# the wheel



## mrhappyme (Jun 18, 2012)

hello has any one tried one of these????? http://www.4hydroponics.com/hydroponics/items.asp?ItemNo=volksgarden


----------



## CannaChameleon (Jun 18, 2012)

no, but im sure you can build one for a hell of a lot less than $2500 - using a sewing machine motor and a decent barrell assembly i rekon i could build a top notch one for less than 400.


----------



## mrhappyme (Jun 18, 2012)

yea thinking about building one, just wondered on the concept of it and if it was really worth a go


----------



## cues (Jun 19, 2012)

I've heard the main problem is nutes dripping onto the cooltube constantly. I would imagine that they would also drip onto other plants, causing burns.
The res looks tiny too.


----------



## InsaneMJ (Jun 20, 2012)

I think you'd have to get the speed dialed in so that way it's not dripping after it gets to a certain highth, mainly so it doesn't drip onto the bulb or tube. If the drip hits a bare bulb I wouldn't be surprised to see it burst. From what Ive heard they can bust from just about anything.


----------



## cues (Jun 20, 2012)

It was interesting to note in the advert that they state that the cooltube isn't covered by the warranty. However, I would like to see that stand up in court! What would their defence be? Sorry, we couldn't cover that part as our bad design means it's going to break?


----------



## Green Troll (Jun 26, 2012)

I was looking at getting one of these myself, but i never thought of the dripping problem. Good call! Going to scrap that idea


----------



## supchaka (Jun 26, 2012)

Looks like a mess waiting to happen


----------



## BearDown! (Jun 26, 2012)

For $2500 you can go to hawaii or CO and do some boarding and hit the hot springs...AND get laid !!!!
NO WAY im paying even close to that for anything less than a super motard....
yeah i was thinking same thing about the drip, however, my idea from this system would be to just hang a vert light, make 2 circular base board with a bar seat swivel in between so that you can spin the top base with the plants sitting on it..
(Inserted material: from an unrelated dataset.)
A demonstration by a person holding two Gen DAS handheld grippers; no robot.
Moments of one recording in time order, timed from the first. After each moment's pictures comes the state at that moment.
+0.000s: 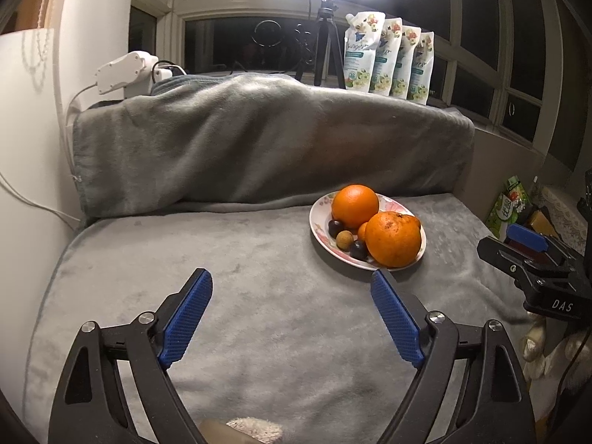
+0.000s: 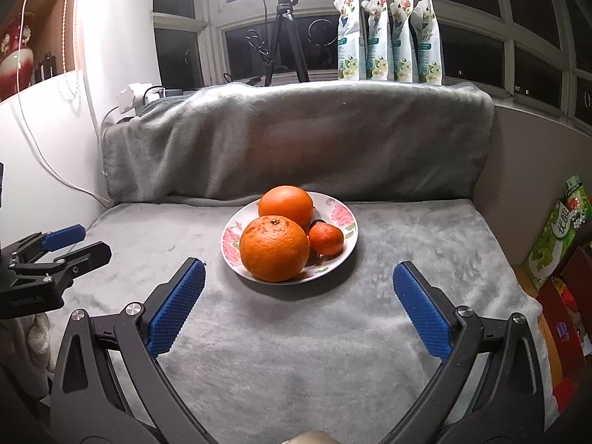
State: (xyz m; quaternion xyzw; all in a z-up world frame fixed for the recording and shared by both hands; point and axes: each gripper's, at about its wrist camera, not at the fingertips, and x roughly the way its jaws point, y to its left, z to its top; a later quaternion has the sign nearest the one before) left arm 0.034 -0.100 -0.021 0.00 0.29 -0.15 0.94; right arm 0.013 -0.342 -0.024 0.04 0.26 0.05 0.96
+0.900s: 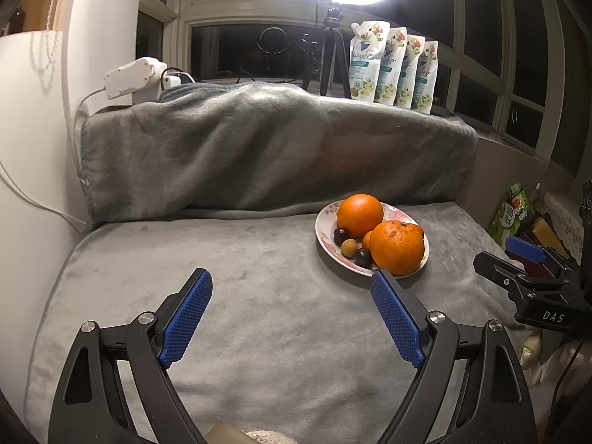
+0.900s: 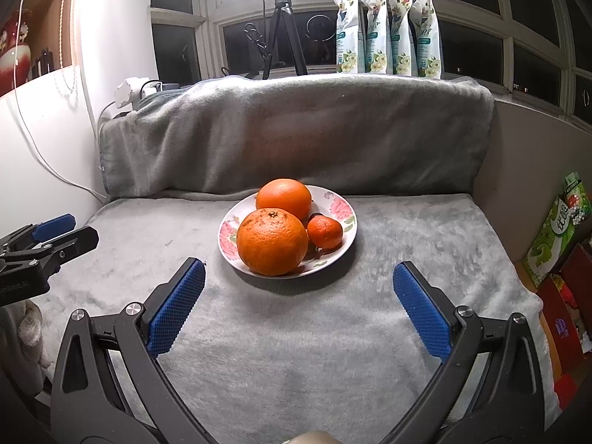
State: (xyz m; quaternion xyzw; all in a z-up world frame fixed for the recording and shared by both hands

As the plants get bigger the weight would be a problem so i though t i could install some cheap wheels underneath the top base so that they hold up the weight of the board around the edges... then you can have a vert grow and spin the table to access all of the plants equally.... wish i could draw it up on here cuz i know its gonna be next cool thing...hehe


----------



## Badmf (Jun 26, 2012)

^^ I agree. Hold the phone Firestone! Why is the first question do you want the plants rotating? It isn't necessary unless you want to waste $$$. Build a round semi circle of sheet ( a "Vert") and put wheels on the bottom if you like add aero or drippers with catch gutters, stack some cool tubes and add a fan or two and co2 you will out perform this twisted crap pile all day for less and ...YOU did it. JMTC Grab me a beer. lol The sell point is grow 80 plants in 8 sq feet! Whew thats it. poo poo


----------